= Rytis Mažulis =

Rytis Mažulis (born 23 February 1961 in Šiauliai) is one of the most significant and distinctive Lithuanian composers, representing the extreme minimalist trend in Lithuanian music.

== Life ==
In 1983 Rytis Mažulis graduated from Julius Juzeliūnas's composition class at the Lithuanian Academy of Music. In 1988 he won with the "Tyla" Prize for his chamber piece "The Sleep", and in 1989 he was awarded the Lithuanian Culture Fund Prize for chamber and vocal music.

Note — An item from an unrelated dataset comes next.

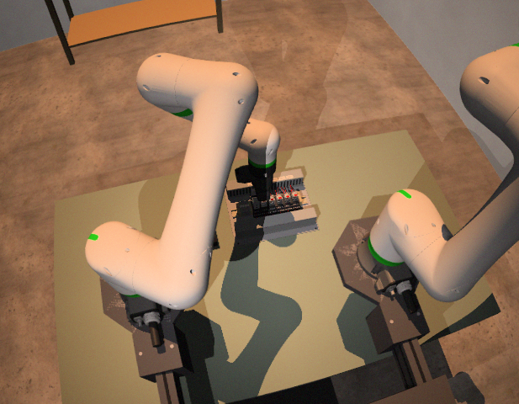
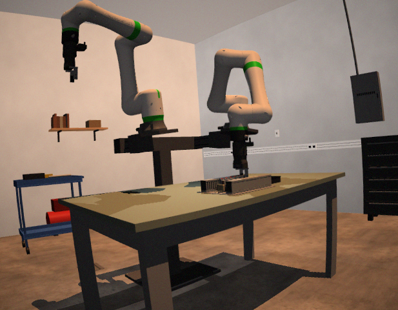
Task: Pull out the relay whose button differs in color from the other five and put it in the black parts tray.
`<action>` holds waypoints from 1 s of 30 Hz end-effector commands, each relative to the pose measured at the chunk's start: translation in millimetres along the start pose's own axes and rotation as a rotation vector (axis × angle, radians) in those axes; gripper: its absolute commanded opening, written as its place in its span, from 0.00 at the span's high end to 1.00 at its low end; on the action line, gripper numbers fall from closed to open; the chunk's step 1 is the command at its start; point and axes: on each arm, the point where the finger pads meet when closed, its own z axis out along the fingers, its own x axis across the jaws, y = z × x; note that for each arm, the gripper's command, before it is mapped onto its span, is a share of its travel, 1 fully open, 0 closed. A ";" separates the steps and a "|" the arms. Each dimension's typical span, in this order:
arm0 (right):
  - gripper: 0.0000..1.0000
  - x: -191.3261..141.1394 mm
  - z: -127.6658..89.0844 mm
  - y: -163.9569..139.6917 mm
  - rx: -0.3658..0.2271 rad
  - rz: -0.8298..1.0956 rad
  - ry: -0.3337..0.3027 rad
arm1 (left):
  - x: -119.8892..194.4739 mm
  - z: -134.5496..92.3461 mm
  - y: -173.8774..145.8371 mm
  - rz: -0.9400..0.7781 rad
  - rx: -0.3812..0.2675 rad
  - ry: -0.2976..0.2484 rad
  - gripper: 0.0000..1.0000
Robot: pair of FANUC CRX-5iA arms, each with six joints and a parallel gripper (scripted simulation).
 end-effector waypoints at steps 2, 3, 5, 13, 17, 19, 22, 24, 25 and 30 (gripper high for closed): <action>0.00 -0.2 -0.9 0.2 -0.002 0.000 0.000 | 0.9 -0.9 0.7 0.000 -0.001 -0.010 1.00; 0.00 -0.2 -0.9 0.2 -0.002 0.000 0.000 | 1.0 -0.9 0.7 0.000 -0.001 -0.011 1.00; 0.00 -0.2 -0.9 0.2 -0.002 0.000 0.000 | 1.0 -0.9 0.7 0.000 -0.001 -0.011 1.00; 0.00 -0.2 -0.9 0.2 -0.002 0.000 0.000 | 1.2 -0.9 0.7 0.000 -0.001 -0.018 1.00; 0.00 -0.2 -0.9 0.2 -0.002 0.000 0.000 | 1.6 -1.0 0.7 0.000 -0.001 -0.031 1.00; 0.00 -0.2 -0.9 0.2 -0.002 0.000 0.000 | 1.7 -1.0 0.7 0.000 -0.001 -0.036 1.00; 0.00 -0.2 -0.9 0.2 -0.002 0.000 0.000 | 1.8 -1.0 0.7 0.000 -0.001 -0.038 1.00; 0.00 -0.2 -0.9 0.2 -0.002 0.000 0.000 | 1.8 -1.0 0.7 0.000 -0.001 -0.039 1.00; 0.00 -0.2 -0.9 0.2 -0.002 0.000 0.000 | 1.8 -1.0 0.7 0.000 -0.001 -0.039 1.00; 0.00 -0.2 -0.9 0.2 -0.002 0.000 0.000 | 2.0 -1.0 0.7 0.000 -0.001 -0.044 1.00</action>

Mažulis received a scholarship from the Akademie Schloss Solitude, Stuttgart, for the period from September 1998 to April 1999. He was twice awarded the prize for the best vocal composition ("ajapajapam", 2002; "Form Is Emptiness", 2006) at the competition organized by the Lithuanian Composers' Union. In 2004 he was awarded the Lithuanian National Prize. In 2006 Rytis Mažulis was appointed Head of the Composition Department of the Lithuanian Academy of Music and Theatre.

Works by Mažulis are frequently performed at festivals throughout Europe: Nyyd (Tallinn, 1991), Musikhøst (Odense, 1992), Deutschlandfunk (Cologne, 1992), Prague Spring (1995), Norrtelje Chamber Music Festival (1995), De Suite Muziekweek (Amsterdam, 1995), Minimalisms (Berlin, 1998), Klang Raum (Stuttgart, 1998), 53. Arbeitstagung von Institut für neue Musik und Musikerziehung (Darmstadt, 1999), MaerzMusik (Berlin, 2003), Melos-Ethos (Bratislava, 2005), Huddersfield Contemporary Music Festival (2006, 2007), Images Sonores (Liege, 2007), ISCM World Music Days (Vilnius, 2008), as well as at concerts in Warsaw, Gdansk, Düsseldorf, Akademie Schloss Solitude in Stuttgart (1994, 1999), Queen Elizabeth Hall in London (1995).

Rytis Mažulis' works are stylistically pure, frequently using canonical techniques and concentric forms. Because these composition techniques need the right instrumentation to make a homogeneous and crystal-clear sound, Mažulis usually writes for ensembles of equal voices or for all keyboard instruments. These pieces are either performed live or when his music is impossible to perform with conventional instruments- realized with computer, treated as a kind of super-piano. For example, in his piece "Palindrome" there are micro-tonal pitch gradations, non-standard divisions of rhythmic values and the simultaneous pulsing of different tempos. His "Clavier of Pure Reason" also cannot easily be performed live, but for a different reason: it needs an ensemble of at least 24 pianos. Mažulis's works are not just stylistically pure, they also show a subtle sense of humor.